Именно об этом думаю я, когда на память мне приходит дивное стихотворение (двусмысленное на взгляд извращенцев и столь озадачившее суд) — знаменитое: «Жемчуг розовый и черный», посвященный Бодлером «Лоле из Валенсии». Эта таинственная драгоценность, думается мне, менее соответствует крепкой и плотной танцовщице, облаченной в тяжелое богатство своей баскины, но уверенной в упругости своих мускулов и горделиво ждущей возле кулисы сигнала к прыжку, ритму и дробной исступленности своих движений, — нежели нагой и холодной «Олимпии», чудовищу обыденной любви, принимающему поздравления негритянки.
«Олимпия» отталкивает, вызывает священный ужас, утверждает себя и торжествует. Она — срамота, идолище; публичное оказательство и мощь отвратных секретов общества. Голова ее — пуста: черная бархотка отделяет ее от основы ее существа. Чистота совершенной линии очерчивает Нечистое по преимуществу — то, чье действие требует безмятежного и простодушного незнания всякой стыдливости. Животная весталка, предназначенная к абсолютной наготе, она вызывает мечту о том примитивном варварстве и ритуальном скотстве, которое таится и соблюдается в навыках и трудах проституции больших городов.
Может быть, поэтому Реализм чувствовал такое жгучее влечение к Мане. Натуралисты задавались целью представить жизнь и дела людские такими, каковы они есть, — цель и программа, не лишенные наивности. Но положительную заслугу их вижу я в том, что они нашли поэзию, или, вернее, внесли поэзию, и порой — величайшую, в кое‑какие вещи или сюжеты, которые до них считались неблаговидными или ничтожными. Однако нет в искусстве ни темы, ни модели, которых исполнение не могло бы облагородить или опошлить, сделать причиной отвращения или источником восторга. Буало сказал об этом!…

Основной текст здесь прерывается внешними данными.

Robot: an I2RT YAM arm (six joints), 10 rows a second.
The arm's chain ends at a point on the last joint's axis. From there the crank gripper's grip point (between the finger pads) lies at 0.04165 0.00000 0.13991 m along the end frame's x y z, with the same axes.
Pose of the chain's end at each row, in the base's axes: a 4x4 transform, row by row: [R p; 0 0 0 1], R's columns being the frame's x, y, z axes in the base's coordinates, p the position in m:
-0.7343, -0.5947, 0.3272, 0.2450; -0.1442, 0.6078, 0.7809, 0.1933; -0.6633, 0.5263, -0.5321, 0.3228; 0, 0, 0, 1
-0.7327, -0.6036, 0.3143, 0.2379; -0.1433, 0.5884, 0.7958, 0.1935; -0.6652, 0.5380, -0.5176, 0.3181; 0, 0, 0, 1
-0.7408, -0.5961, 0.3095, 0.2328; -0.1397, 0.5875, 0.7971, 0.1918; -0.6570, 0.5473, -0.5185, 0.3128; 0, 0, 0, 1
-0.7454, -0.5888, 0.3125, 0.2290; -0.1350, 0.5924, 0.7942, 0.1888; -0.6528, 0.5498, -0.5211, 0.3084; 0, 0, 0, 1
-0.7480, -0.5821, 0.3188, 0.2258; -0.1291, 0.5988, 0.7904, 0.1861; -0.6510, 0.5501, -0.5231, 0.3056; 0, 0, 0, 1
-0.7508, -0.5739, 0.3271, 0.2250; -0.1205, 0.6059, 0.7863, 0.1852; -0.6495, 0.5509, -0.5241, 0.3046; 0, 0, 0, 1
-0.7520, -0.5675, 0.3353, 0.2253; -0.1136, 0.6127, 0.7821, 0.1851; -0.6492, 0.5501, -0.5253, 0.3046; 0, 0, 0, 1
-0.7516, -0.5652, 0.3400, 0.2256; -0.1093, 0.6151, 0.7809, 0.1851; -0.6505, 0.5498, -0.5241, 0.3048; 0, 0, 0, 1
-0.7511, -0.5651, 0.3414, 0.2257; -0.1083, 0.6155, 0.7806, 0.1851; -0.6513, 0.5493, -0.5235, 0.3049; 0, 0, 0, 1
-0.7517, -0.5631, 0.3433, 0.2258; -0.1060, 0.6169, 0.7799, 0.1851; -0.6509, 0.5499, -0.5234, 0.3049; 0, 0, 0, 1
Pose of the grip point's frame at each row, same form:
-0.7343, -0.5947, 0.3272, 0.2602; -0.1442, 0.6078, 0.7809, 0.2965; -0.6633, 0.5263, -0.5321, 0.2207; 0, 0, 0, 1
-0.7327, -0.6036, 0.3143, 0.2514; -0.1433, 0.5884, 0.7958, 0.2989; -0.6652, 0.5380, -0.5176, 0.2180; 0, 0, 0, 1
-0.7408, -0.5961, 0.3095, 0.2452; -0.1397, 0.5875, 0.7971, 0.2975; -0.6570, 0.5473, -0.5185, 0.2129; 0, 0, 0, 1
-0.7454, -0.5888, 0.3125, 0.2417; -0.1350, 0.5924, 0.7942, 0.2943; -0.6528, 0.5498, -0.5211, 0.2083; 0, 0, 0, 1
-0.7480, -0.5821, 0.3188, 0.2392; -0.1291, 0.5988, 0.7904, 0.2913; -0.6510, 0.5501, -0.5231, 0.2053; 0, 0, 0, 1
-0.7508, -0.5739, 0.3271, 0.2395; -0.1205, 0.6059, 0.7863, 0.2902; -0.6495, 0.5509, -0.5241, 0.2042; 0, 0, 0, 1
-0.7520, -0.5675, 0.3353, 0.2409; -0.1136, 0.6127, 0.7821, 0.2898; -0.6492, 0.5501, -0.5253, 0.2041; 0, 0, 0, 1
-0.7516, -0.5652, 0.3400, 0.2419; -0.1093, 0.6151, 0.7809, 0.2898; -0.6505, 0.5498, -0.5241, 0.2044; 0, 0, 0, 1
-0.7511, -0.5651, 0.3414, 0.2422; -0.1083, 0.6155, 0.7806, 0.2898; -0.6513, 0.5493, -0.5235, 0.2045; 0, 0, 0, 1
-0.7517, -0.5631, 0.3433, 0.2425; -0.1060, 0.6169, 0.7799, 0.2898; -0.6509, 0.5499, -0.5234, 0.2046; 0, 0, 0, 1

Потому-то Эмиль Золя со всем рвением, которое в его навыках легко переходило в неистовство, защищал художника, очень несхожего с ним, у которого сила, иногда грубость в искусстве выявления, смелость видения были вместе с тем обусловлены душевным складом, совершенно влюбленным в изящество и совершенно пронизанным тем Духом легкой свободы, которым еще дышал тогда Париж. По части доктрин и теорий Мане, ясно выраженный скептик и парижанин, веровал только в прекрасную живопись.
Его живопись одинаково покоряла ему души взаимно несовместимые. То обстоятельство, что на крайних концах литературы Золя и Малларме 1 были захвачены им и так влюбились в его искусство, — могло бы стать для него великим источником гордости.
Один веровал, со всем простодушием, в вещи, как они есть: для него не существовало ничего чересчур прочного, чересчур тяжелого и давящего; а в литературе — ничего чересчур выраженного. Он был убежден в возможности передать — чуть ли не воссоздать — прозой землю и человечество, города и организмы, нравы и страсти, тело и машины. Веруя в эффект массовости накопленных деталей, в количество страниц и томов, он силился воздействовать Романом на Общество, на Законы, на толпу; и это стремление добиться чего‑то совсем иного, нежели развлечения читателя, это желание волновать массу людскую побуждало его переносить в критику стиль сарказма, горечи и угроз, который, видимо, связан с политическим действием или с тем, что мыслит себя таковым. Золя, словом, был одним из тех художников, которые ищут опоры в среднем мнении и чувствуют тягу к статистике. Еще живы прекрасные фрагменты его огромного труда.